Task to carry out = Once the line containing "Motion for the" is found in the data below, output that line and every line after it through the last, unchanged and with nothing else.

------ Collected material ------

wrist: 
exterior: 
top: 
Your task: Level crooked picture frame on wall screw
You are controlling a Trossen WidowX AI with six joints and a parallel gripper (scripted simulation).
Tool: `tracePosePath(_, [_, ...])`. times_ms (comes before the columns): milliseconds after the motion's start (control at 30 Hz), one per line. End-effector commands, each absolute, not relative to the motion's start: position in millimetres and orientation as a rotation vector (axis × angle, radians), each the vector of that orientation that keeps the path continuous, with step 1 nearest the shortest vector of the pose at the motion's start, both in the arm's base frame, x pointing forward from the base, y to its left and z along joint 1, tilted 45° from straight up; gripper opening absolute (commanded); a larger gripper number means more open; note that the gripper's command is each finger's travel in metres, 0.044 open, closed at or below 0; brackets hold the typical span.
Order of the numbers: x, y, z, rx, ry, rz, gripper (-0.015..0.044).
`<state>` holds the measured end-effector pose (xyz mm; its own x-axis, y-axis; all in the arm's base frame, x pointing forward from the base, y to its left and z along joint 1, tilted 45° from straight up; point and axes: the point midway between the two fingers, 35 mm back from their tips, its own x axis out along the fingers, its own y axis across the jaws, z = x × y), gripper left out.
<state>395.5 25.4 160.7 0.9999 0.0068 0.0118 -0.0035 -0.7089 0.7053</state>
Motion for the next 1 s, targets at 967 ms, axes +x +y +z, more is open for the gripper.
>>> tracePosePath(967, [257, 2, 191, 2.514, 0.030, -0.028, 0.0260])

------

Answer space =
Motion for the next 1 s, targets at 967 ms, axes +x +y +z, more is open for the gripper.
>>> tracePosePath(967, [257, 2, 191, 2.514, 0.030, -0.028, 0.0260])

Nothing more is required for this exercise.